With the explosion in data, the complexity of understanding the patterns in the data has increased significantly. The data sanity is not a trivial problem to solve while studying stable relationships in the data. Today, data scientists spend a considerable amount of time in ETL (Extract, Transform and Load) processes to convert the data into usable data formats. They work with the business users across multiple stages to understand the various fields in the available data and their business implications. As a result, they appreciate the real-world limitations that could prevent the generation of clean data. At this stage, data scientists work towards defining the aggregable approximations to maintain the sanity of the data.
The next stage is exploratory data analysis. It requires sharing of the interim information with the business users and formalizing relationships in the data. It leads to a direct discussion between the data scientist, product developer as well as the final business user in some cases. After the exploratory data analysis, the subsequent step is to develop algorithms for predictive modeling.
In the past, predictive data modeling was done before the actual design phase and was called building a prototype with dummy data. In today’s business environment, for predictive data modeling, data scientists review the results using actual data sets from multiple business environments by conducting tests with the help of analytical quality assurance engineers in a test environment. The iterative process also involves analytical software developers, who work with the data scientist to code the actual algorithm in an iterative manner. Whereas, the data scientists review the final results. Thus, data scientists are not only involved in building prototypes but in the entire Solution Development and Quality Assurance cycle with actual data after accounting for multiple business conditions.
The stage after software development is pilot deployment. In this phase, data scientists are responsible for the pilot deployments of the analytical solutions for the first few clients.
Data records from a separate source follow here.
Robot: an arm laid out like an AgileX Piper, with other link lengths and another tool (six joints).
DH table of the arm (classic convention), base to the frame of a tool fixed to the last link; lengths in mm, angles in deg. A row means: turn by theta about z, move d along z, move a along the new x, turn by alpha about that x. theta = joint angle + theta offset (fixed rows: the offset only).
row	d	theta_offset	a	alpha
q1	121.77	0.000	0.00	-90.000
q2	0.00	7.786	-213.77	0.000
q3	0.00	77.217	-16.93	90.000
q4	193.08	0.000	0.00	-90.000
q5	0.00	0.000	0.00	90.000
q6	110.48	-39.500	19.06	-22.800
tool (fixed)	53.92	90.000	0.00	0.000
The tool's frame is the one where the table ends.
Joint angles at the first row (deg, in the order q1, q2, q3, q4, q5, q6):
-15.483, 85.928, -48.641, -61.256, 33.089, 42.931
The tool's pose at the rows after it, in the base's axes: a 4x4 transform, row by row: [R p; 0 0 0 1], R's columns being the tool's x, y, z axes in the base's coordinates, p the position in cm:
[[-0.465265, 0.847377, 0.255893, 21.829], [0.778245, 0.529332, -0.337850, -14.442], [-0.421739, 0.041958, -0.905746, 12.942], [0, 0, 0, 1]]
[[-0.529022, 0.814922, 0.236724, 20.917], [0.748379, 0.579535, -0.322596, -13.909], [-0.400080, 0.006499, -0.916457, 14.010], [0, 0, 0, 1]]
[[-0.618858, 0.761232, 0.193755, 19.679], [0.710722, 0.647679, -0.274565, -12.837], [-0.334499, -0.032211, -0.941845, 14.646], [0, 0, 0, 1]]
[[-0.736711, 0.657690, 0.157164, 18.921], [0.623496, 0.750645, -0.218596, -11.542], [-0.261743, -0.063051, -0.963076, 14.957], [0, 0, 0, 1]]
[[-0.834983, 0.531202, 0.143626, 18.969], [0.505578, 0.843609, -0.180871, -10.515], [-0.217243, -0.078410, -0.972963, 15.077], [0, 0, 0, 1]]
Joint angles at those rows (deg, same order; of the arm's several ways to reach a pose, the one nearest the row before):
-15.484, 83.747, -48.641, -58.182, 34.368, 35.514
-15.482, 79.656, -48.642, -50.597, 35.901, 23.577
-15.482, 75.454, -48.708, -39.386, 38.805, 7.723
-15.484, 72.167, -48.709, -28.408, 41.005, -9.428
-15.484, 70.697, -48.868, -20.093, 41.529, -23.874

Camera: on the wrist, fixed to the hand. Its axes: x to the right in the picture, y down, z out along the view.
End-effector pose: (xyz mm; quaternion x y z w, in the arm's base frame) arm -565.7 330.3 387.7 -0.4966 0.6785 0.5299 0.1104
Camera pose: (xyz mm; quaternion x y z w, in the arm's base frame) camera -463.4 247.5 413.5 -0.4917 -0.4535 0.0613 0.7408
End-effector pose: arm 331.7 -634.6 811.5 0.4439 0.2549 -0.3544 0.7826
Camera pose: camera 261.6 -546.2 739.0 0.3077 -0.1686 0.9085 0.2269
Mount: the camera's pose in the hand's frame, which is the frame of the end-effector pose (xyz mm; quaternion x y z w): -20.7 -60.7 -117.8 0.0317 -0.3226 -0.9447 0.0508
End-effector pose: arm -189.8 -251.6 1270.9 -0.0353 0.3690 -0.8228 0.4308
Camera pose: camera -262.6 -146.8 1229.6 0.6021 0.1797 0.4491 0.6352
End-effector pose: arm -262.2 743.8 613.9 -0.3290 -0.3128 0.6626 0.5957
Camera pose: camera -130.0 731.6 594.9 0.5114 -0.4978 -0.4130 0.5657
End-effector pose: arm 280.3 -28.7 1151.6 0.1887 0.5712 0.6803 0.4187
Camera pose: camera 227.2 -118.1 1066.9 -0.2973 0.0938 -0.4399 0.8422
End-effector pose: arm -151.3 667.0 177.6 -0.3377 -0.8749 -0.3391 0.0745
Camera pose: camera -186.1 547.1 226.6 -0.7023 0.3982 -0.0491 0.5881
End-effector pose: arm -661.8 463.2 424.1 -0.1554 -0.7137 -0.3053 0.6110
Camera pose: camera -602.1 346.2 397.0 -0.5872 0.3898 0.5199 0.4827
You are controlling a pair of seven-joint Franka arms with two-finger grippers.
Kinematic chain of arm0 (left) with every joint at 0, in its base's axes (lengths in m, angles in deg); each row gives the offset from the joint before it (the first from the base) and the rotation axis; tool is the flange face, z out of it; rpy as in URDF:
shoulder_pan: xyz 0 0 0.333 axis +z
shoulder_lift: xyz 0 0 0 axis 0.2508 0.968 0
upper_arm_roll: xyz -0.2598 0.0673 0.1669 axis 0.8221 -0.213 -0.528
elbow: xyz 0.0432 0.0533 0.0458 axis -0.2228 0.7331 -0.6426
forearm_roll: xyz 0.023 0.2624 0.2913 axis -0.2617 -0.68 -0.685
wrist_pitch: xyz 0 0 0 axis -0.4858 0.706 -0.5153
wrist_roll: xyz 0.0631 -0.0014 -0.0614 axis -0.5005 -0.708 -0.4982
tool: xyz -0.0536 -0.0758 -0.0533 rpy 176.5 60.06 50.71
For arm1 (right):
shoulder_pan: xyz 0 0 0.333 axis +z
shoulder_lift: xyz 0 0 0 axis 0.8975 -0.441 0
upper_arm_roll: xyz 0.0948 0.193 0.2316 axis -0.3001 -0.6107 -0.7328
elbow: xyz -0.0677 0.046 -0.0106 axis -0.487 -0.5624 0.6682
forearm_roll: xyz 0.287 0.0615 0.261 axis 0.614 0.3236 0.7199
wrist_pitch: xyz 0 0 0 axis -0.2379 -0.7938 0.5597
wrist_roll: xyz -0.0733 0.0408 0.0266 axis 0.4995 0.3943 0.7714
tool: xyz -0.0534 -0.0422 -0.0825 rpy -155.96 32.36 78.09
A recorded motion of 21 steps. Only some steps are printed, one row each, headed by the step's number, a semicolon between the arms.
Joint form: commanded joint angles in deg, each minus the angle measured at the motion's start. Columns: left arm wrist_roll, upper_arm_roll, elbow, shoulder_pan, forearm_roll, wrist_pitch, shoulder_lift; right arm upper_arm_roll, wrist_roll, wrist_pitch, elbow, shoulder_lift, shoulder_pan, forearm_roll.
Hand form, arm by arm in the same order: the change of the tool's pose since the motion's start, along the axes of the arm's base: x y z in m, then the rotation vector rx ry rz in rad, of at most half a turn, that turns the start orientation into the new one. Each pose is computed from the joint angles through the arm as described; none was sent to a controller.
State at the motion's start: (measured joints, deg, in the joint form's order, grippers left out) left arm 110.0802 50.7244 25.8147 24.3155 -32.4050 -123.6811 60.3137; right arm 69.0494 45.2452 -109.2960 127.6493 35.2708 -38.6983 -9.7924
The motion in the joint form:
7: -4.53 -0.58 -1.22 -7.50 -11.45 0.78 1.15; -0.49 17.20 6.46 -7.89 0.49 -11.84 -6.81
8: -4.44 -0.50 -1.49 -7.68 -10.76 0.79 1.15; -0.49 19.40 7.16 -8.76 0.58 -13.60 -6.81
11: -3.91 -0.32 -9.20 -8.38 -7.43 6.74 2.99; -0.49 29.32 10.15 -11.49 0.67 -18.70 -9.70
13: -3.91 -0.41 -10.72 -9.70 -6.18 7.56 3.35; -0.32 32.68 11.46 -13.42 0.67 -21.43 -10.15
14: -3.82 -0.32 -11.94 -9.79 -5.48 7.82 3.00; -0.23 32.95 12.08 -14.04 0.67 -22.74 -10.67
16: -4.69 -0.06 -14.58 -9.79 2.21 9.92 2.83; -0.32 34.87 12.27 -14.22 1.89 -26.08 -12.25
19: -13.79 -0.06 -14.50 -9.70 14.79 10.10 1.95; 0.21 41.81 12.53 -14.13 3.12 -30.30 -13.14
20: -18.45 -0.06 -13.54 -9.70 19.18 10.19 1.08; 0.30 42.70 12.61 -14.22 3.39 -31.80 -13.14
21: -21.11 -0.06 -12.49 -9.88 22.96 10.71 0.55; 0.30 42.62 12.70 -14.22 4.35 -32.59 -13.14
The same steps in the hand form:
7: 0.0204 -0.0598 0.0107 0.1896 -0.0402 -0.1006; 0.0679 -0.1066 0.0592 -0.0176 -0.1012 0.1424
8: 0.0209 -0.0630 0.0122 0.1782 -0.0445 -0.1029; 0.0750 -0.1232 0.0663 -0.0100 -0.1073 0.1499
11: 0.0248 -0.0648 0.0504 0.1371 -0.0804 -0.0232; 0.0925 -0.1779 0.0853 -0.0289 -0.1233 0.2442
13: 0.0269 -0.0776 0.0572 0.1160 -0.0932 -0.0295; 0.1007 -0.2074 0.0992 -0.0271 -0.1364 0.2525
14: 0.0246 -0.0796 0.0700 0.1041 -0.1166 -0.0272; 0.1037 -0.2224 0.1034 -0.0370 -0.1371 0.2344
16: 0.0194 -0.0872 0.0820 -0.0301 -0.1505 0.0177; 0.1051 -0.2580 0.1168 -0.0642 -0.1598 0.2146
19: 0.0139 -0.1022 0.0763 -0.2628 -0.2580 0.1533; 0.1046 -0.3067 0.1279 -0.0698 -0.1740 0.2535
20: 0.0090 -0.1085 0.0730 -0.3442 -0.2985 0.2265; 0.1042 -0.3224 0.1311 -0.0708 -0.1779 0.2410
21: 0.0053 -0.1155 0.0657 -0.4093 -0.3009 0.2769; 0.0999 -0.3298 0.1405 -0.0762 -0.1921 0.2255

Earlier, Data Scientists were not directly involved in this phase unless there was a major data condition that was not accounted for in the algorithm. At present, data scientists proactively look at the business results in the pilot deployment phase, working alongside the product development teams for potential enhancements based on actual results. In extreme cases, data scientists also explain to the clients the final results as well as the logic behind the algorithm, which are otherwise difficult to understand.
After the pilot phase, the actual deployment of the analytical solutions begins for the wider client base. In the past, data scientists would move to the next project, once the pilot was over and the actual deployment began. During the deployment stage, there are high possibilities of a new data condition emerging that is not accounted for and needs mitigation. Data scientists need to work with the quality assurance team, which conducts the impact analysis by deploying new algorithm across multiple clients in the test environment, to understand what the results mean and make amends. They require to also, in turn, working along with the product development and technology teams to fine-tune the algorithm before it goes for the final deployment. On an ongoing basis, there could be possibilities of actual algorithm either needing an enhancement or explanations for better understanding. In such cases, data scientist will work with analytical support teams to help the clients use the analytical solutions by building FAQs for responding to common questions by the business users. Data Scientists can play an imperative role in enabling the analytical support teams to understand the solution and develop internal tools and techniques to help the client with its usage. Last but not the least, in some cases, data scientists are involved in the sales cycle as well, supporting in concept selling to the early adopters of the solutions.
Evidently, the role of the data scientist is evolving and will be pivotal in building analytical solutions, right from the sales to ongoing support of these solutions.